▸ YOUR GOAL
Even where a record seems odd, copy it exactly as it appears below.

+ + + + + + +

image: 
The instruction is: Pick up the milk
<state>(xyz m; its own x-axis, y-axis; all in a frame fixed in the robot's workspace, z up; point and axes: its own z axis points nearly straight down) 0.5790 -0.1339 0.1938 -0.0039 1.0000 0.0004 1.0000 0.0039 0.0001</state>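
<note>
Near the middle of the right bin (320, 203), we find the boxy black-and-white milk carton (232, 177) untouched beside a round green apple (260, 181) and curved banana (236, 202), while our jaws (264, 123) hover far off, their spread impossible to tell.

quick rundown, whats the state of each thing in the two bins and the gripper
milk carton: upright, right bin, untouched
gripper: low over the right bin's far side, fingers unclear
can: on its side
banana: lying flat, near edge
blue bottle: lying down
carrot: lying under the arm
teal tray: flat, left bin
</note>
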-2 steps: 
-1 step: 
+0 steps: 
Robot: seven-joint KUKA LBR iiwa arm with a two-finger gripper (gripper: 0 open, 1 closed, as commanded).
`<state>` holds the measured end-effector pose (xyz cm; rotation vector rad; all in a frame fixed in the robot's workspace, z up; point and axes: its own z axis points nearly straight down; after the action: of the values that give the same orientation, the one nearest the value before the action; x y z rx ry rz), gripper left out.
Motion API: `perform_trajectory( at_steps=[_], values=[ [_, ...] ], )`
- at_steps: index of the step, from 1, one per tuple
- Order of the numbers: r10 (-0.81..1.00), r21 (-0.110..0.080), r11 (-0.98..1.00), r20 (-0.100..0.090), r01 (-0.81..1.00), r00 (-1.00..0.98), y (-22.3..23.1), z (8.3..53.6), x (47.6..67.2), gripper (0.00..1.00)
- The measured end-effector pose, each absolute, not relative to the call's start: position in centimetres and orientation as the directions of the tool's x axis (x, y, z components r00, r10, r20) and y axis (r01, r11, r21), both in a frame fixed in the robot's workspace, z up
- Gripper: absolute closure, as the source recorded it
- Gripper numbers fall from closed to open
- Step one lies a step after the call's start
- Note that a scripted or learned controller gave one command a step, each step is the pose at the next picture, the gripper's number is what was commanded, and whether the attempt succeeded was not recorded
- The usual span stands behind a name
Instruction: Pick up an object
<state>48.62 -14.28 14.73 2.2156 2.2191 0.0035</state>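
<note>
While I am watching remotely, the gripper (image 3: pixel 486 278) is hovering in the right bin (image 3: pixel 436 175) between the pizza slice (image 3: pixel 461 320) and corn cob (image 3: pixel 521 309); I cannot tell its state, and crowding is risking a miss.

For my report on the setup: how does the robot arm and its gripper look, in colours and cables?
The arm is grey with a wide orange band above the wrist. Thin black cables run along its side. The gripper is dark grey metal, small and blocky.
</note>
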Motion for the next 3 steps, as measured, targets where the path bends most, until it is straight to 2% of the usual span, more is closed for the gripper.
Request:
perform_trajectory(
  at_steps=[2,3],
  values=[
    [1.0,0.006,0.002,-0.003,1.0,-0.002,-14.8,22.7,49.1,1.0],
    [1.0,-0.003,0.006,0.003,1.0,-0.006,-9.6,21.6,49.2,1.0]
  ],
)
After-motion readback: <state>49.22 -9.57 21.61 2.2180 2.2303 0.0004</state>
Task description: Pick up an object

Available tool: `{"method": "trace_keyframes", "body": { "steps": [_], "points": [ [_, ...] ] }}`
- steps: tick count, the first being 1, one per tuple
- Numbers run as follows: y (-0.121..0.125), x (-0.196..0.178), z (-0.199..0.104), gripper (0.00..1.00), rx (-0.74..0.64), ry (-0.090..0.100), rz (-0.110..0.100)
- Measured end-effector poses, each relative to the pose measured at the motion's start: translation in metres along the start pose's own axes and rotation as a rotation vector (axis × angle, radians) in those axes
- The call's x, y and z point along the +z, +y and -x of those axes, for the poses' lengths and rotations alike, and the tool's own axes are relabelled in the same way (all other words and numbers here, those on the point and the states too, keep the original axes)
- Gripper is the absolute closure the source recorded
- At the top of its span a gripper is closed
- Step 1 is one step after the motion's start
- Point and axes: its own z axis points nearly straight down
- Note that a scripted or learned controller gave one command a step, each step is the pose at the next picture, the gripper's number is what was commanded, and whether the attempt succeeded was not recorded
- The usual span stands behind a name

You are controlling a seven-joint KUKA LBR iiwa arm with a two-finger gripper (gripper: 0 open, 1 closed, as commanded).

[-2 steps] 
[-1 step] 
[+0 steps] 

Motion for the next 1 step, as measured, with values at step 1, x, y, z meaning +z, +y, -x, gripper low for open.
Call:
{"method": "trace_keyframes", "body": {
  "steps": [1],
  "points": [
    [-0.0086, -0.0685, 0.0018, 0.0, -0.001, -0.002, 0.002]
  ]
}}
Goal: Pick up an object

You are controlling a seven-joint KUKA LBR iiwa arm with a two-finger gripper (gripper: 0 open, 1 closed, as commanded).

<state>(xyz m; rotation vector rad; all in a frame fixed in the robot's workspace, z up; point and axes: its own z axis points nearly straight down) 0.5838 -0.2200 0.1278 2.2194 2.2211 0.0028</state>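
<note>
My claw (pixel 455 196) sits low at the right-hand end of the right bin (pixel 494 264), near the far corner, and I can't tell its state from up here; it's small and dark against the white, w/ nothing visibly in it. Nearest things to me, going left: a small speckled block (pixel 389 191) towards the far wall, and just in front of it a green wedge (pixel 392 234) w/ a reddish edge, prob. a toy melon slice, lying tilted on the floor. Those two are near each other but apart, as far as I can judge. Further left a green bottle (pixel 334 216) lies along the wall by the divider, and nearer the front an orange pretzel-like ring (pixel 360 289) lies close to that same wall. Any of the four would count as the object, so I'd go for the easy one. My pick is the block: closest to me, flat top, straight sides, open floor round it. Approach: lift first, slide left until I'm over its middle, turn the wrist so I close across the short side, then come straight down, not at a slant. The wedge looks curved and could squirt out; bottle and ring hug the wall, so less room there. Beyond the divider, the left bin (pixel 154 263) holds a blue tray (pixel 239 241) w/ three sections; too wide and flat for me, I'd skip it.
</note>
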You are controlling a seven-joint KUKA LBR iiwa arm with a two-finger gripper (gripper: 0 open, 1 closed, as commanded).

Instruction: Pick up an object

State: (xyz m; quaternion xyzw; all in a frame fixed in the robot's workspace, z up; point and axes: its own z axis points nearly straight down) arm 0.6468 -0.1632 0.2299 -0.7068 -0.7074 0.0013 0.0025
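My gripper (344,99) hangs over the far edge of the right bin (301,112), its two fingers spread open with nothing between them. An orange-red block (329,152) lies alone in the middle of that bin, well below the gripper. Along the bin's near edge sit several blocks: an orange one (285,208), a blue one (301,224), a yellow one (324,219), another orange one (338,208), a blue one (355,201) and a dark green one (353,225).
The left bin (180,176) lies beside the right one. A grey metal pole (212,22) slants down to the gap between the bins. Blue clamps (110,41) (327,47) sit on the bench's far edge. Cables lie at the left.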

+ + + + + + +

▸ RESULT
image: 
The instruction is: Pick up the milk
<state>(xyz m; its own x-axis, y-axis; all in a frame fixed in the robot's workspace, z up; point and axes: its own z axis points nearly straight down) 0.5790 -0.1339 0.1938 -0.0039 1.0000 0.0004 1.0000 0.0039 0.0001</state>
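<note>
Near the middle of the right bin (320, 203), we find the boxy black-and-white milk carton (232, 177) untouched beside a round green apple (260, 181) and curved banana (236, 202), while our jaws (264, 123) hover far off, their spread impossible to tell.

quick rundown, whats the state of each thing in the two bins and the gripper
milk carton: upright, right bin, untouched
gripper: low over the right bin's far side, fingers unclear
can: on its side
banana: lying flat, near edge
blue bottle: lying down
carrot: lying under the arm
teal tray: flat, left bin
</note>
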-2 steps: 
-1 step: 
+0 steps: 
Robot: seven-joint KUKA LBR iiwa arm with a two-finger gripper (gripper: 0 open, 1 closed, as commanded).
`<state>` holds the measured end-effector pose (xyz cm; rotation vector rad; all in a frame fixed in the robot's workspace, z up; point and axes: its own z axis points nearly straight down; after the action: of the values that give the same orientation, the one nearest the value before the action; x y z rx ry rz), gripper left out.
Motion API: `perform_trajectory( at_steps=[_], values=[ [_, ...] ], )`
- at_steps: index of the step, from 1, one per tuple
- Order of the numbers: r10 (-0.81..1.00), r21 (-0.110..0.080), r11 (-0.98..1.00), r20 (-0.100..0.090), r01 (-0.81..1.00), r00 (-1.00..0.98), y (-22.3..23.1), z (8.3..53.6), x (47.6..67.2), gripper (0.00..1.00)
- The measured end-effector pose, each absolute, not relative to the call's start: position in centimetres and orientation as the directions of the tool's x axis (x, y, z components r00, r10, r20) and y axis (r01, r11, r21), both in a frame fixed in the robot's workspace, z up
- Gripper: absolute closure, as the source recorded it
- Gripper numbers fall from closed to open
- Step one lies a step after the call's start
- Note that a scripted or learned controller gave one command a step, each step is the pose at the next picture, the gripper's number is what was commanded, and whether the attempt succeeded was not recorded
- The usual span stands behind a name
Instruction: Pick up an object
<state>48.62 -14.28 14.73 2.2156 2.2191 0.0035</state>
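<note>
While I am watching remotely, the gripper (image 3: pixel 486 278) is hovering in the right bin (image 3: pixel 436 175) between the pizza slice (image 3: pixel 461 320) and corn cob (image 3: pixel 521 309); I cannot tell its state, and crowding is risking a miss.

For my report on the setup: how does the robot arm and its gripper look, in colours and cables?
The arm is grey with a wide orange band above the wrist. Thin black cables run along its side. The gripper is dark grey metal, small and blocky.
</note>
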Motion for the next 3 steps, as measured, targets where the path bends most, until it is straight to 2% of the usual span, more is closed for the gripper.
Request:
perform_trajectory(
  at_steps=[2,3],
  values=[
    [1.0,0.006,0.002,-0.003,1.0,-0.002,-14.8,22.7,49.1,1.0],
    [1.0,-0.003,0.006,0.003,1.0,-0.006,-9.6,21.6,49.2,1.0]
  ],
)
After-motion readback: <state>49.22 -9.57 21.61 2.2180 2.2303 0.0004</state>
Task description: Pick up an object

Available tool: `{"method": "trace_keyframes", "body": { "steps": [_], "points": [ [_, ...] ] }}`
- steps: tick count, the first being 1, one per tuple
- Numbers run as follows: y (-0.121..0.125), x (-0.196..0.178), z (-0.199..0.104), gripper (0.00..1.00), rx (-0.74..0.64), ry (-0.090..0.100), rz (-0.110..0.100)
- Measured end-effector poses, each relative to the pose measured at the motion's start: translation in metres along the start pose's own axes and rotation as a rotation vector (axis × angle, radians) in those axes
- The call's x, y and z point along the +z, +y and -x of those axes, for the poses' lengths and rotations alike, and the tool's own axes are relabelled in the same way (all other words and numbers here, those on the point and the states too, keep the original axes)
- Gripper is the absolute closure the source recorded
- At the top of its span a gripper is closed
- Step 1 is one step after the motion's start
- Point and axes: its own z axis points nearly straight down
- Note that a scripted or learned controller gave one command a step, each step is the pose at the next picture, the gripper's number is what was commanded, and whether the attempt succeeded was not recorded
- The usual span stands behind a name

You are controlling a seven-joint KUKA LBR iiwa arm with a two-finger gripper (gripper: 0 open, 1 closed, as commanded).

[-2 steps] 
[-1 step] 
[+0 steps] 

Motion for the next 1 step, as measured, with values at step 1, x, y, z meaning +z, +y, -x, gripper low for open.
Call:
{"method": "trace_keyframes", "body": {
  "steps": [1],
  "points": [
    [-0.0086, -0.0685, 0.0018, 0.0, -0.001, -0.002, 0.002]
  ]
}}
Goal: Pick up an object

You are controlling a seven-joint KUKA LBR iiwa arm with a two-finger gripper (gripper: 0 open, 1 closed, as commanded).

<state>(xyz m; rotation vector rad; all in a frame fixed in the robot's workspace, z up; point and axes: its own z axis points nearly straight down) 0.5838 -0.2200 0.1278 2.2194 2.2211 0.0028</state>
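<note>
My claw (pixel 455 196) sits low at the right-hand end of the right bin (pixel 494 264), near the far corner, and I can't tell its state from up here; it's small and dark against the white, w/ nothing visibly in it. Nearest things to me, going left: a small speckled block (pixel 389 191) towards the far wall, and just in front of it a green wedge (pixel 392 234) w/ a reddish edge, prob. a toy melon slice, lying tilted on the floor. Those two are near each other but apart, as far as I can judge. Further left a green bottle (pixel 334 216) lies along the wall by the divider, and nearer the front an orange pretzel-like ring (pixel 360 289) lies close to that same wall. Any of the four would count as the object, so I'd go for the easy one. My pick is the block: closest to me, flat top, straight sides, open floor round it. Approach: lift first, slide left until I'm over its middle, turn the wrist so I close across the short side, then come straight down, not at a slant. The wedge looks curved and could squirt out; bottle and ring hug the wall, so less room there. Beyond the divider, the left bin (pixel 154 263) holds a blue tray (pixel 239 241) w/ three sections; too wide and flat for me, I'd skip it.
</note>
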You are controlling a seven-joint KUKA LBR iiwa arm with a two-finger gripper (gripper: 0 open, 1 closed, as commanded).

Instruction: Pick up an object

State: (xyz m; quaternion xyzw; all in a frame fixed in the robot's workspace, z up; point and axes: its own z axis points nearly straight down) arm 0.6468 -0.1632 0.2299 -0.7068 -0.7074 0.0013 0.0025
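My gripper (344,99) hangs over the far edge of the right bin (301,112), its two fingers spread open with nothing between them. An orange-red block (329,152) lies alone in the middle of that bin, well below the gripper. Along the bin's near edge sit several blocks: an orange one (285,208), a blue one (301,224), a yellow one (324,219), another orange one (338,208), a blue one (355,201) and a dark green one (353,225).
The left bin (180,176) lies beside the right one. A grey metal pole (212,22) slants down to the gap between the bins. Blue clamps (110,41) (327,47) sit on the bench's far edge. Cables lie at the left.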

This output is complete as it stands.